Which lines in the data below contain the word "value"? Copy each of them.

[Opening MATERIAL PROVIDED section]

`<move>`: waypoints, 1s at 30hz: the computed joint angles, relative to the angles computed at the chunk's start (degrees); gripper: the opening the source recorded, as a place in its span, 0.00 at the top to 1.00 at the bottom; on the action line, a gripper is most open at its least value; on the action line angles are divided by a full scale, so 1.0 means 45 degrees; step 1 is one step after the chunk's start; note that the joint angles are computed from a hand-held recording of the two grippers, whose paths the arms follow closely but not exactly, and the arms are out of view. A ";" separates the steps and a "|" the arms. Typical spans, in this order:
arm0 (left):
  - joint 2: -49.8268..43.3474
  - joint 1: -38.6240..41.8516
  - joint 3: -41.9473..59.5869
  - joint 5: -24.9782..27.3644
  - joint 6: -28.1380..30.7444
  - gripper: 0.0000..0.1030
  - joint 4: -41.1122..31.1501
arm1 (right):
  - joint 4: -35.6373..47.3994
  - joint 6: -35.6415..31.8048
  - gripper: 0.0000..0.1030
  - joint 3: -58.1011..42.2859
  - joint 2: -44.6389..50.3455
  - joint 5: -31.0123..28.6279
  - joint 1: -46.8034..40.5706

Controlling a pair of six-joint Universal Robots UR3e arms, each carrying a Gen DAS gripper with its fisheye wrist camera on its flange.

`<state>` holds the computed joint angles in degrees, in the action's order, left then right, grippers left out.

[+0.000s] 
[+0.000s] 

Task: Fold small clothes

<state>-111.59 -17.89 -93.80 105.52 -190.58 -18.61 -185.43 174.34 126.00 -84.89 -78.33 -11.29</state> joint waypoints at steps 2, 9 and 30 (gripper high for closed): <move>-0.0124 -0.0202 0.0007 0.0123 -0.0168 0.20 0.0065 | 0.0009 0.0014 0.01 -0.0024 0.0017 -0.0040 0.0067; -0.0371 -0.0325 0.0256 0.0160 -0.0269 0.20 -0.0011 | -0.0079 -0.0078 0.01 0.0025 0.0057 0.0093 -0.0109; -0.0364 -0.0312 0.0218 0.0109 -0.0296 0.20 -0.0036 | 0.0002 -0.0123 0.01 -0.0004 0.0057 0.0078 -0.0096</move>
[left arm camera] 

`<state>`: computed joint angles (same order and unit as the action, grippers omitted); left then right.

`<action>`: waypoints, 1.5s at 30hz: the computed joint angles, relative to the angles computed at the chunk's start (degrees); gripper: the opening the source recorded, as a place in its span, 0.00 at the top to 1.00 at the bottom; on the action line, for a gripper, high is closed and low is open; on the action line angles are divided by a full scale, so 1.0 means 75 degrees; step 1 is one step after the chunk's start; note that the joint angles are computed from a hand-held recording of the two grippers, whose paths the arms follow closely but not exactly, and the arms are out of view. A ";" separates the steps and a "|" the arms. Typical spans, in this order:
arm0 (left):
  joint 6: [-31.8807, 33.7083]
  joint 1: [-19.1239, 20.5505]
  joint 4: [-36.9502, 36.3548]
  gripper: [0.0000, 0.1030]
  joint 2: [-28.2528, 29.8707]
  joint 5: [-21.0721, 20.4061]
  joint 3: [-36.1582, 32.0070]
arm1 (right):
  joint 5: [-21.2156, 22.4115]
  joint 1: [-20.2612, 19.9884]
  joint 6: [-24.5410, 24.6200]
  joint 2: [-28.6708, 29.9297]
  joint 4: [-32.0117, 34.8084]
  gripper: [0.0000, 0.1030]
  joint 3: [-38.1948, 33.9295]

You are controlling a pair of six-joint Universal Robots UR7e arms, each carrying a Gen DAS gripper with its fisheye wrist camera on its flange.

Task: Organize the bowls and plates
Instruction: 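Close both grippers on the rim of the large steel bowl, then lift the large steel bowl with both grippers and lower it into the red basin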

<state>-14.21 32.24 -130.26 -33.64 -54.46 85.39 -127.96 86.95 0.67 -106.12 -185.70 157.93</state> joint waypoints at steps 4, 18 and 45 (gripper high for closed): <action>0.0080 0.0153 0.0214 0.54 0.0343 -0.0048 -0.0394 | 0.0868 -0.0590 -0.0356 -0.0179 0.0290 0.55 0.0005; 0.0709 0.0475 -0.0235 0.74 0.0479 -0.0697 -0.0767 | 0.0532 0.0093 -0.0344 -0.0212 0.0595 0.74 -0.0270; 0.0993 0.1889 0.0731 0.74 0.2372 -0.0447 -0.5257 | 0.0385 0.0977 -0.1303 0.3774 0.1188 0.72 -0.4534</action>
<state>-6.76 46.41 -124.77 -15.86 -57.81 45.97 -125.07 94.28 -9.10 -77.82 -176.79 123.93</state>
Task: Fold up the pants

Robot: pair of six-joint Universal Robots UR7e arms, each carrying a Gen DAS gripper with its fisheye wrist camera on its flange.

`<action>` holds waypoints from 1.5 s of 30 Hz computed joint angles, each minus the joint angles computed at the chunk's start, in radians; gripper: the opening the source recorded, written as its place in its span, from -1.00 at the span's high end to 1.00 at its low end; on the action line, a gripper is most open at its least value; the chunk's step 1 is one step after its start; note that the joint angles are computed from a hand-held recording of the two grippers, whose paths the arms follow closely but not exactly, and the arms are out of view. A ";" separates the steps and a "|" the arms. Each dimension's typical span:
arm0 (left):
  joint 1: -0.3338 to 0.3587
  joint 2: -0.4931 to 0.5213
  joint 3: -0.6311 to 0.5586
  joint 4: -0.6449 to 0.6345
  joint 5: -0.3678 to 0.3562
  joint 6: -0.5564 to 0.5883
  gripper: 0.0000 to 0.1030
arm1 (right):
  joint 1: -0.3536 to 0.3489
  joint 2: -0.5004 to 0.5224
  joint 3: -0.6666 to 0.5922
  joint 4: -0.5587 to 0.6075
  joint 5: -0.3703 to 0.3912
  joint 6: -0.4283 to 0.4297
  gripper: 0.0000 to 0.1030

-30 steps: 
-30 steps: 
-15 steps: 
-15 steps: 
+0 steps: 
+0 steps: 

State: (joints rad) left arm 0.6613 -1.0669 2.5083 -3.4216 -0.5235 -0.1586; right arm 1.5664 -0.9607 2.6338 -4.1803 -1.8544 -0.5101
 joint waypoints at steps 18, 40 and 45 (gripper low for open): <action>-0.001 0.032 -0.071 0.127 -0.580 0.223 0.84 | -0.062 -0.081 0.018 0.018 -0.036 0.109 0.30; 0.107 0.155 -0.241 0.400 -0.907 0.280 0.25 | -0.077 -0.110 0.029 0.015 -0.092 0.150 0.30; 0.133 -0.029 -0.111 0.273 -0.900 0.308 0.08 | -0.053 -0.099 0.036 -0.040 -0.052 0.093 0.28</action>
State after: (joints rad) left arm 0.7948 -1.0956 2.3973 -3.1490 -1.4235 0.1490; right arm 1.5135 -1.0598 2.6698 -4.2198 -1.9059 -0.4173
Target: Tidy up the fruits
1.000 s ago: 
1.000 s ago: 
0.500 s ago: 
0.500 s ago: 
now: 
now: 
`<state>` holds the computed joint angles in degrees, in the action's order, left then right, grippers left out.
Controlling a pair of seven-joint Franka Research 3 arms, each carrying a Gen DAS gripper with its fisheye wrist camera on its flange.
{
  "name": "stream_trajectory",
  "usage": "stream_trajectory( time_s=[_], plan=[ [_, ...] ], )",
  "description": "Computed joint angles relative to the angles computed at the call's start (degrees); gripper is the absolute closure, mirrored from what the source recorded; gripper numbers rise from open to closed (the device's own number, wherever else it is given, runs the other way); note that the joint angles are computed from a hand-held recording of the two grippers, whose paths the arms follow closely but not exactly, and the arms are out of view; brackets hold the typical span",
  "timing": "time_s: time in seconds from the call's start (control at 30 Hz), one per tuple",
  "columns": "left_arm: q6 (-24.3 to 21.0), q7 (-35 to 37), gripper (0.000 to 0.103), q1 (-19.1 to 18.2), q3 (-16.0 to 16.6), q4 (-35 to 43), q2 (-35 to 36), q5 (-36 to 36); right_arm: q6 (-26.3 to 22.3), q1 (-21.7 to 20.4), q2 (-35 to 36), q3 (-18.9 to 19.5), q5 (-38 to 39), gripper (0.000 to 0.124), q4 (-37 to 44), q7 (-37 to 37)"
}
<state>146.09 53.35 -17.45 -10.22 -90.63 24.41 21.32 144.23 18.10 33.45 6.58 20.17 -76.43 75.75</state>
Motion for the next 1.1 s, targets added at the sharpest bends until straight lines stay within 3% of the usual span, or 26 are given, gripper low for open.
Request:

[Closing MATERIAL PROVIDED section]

COMPLETED TASK:
`<move>`: waypoints, 1s at 30hz: the computed joint angles, relative to the angles computed at the chunk's start (degrees); gripper: the opening the source recorded, as a place in its span, 0.00 at the top to 1.00 at the bottom; on the action line, a gripper is most open at its least value; on the action line angles are divided by a full scale, so 1.0 means 45 degrees; step 1 is one step after the chunk's start; note that the joint angles are computed from a hand-held recording of the two grippers, whose paths the arms follow closely but not exactly, and the arms are out of view. A ";" separates the steps and a "|" the arms. Typical spans, in this order:
`<action>` holds waypoints from 1.5 s of 30 Hz computed joint angles, each minus the joint angles computed at the chunk's start, in radians; gripper: the opening the source recorded, written as its place in its span, from -1.00 at the span's high end to 1.00 at its low end; on the action line, a gripper is most open at its least value; the chunk's step 1 is one step after its start; note that the joint angles are computed from a hand-held recording of the two grippers, whose paths the arms follow closely but not exactly, and the arms are out of view. A ";" separates the steps and a "|" the arms. Each dimension's typical span:

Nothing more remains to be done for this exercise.